* [Directions]
The lines to reproduce run from the first one below to the line containing "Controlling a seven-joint", both included. Reproduce them exactly and nothing else.

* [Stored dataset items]
┌──
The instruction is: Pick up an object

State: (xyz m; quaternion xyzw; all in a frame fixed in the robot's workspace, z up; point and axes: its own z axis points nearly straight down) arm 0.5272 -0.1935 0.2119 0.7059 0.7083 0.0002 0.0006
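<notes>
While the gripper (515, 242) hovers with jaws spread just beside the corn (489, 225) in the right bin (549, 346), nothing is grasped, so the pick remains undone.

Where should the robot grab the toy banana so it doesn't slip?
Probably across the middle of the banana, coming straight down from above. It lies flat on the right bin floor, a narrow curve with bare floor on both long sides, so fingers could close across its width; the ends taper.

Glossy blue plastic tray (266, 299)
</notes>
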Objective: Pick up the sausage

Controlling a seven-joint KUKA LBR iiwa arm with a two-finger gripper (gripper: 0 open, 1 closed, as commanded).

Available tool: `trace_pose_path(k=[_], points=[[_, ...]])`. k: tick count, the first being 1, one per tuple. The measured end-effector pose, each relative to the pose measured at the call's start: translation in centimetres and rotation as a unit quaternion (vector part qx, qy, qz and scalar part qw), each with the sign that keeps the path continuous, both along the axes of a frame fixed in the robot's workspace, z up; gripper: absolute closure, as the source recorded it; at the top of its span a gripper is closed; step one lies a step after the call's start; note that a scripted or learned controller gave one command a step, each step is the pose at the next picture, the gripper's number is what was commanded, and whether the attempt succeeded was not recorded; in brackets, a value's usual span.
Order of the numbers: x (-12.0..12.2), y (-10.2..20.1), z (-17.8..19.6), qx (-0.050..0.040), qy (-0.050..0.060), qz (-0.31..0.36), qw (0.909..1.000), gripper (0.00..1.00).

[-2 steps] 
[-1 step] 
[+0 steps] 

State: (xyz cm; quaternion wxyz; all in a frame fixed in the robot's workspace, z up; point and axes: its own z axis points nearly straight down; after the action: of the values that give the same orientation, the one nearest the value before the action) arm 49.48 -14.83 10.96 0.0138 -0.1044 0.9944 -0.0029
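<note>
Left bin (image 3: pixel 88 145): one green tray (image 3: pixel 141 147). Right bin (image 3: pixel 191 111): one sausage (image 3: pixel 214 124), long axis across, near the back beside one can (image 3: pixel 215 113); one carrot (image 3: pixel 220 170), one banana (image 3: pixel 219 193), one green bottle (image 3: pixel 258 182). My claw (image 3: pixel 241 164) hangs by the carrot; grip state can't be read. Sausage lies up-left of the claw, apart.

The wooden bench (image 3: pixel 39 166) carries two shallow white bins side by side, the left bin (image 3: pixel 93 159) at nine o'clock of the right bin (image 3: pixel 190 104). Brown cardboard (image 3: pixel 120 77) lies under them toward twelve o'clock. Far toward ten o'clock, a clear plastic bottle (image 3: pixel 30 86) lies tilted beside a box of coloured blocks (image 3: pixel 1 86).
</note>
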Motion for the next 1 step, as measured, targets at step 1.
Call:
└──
* [Task response]
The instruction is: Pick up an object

State: (xyz m; quaternion xyzw; all in a frame fixed in the robot's workspace, z up; point and axes: its own z axis points nearly straight down) arm 0.5272 -0.1935 0.2119 0.7059 0.7083 0.0002 0.0006
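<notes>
While the gripper (515, 242) hovers with jaws spread just beside the corn (489, 225) in the right bin (549, 346), nothing is grasped, so the pick remains undone.

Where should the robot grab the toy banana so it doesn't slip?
Probably across the middle of the banana, coming straight down from above. It lies flat on the right bin floor, a narrow curve with bare floor on both long sides, so fingers could close across its width; the ends taper.

Glossy blue plastic tray (266, 299)
</notes>
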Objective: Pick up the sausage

Controlling a seven-joint KUKA LBR iiwa arm with a two-finger gripper (gripper: 0 open, 1 closed, as commanded).

This output has been written out in full.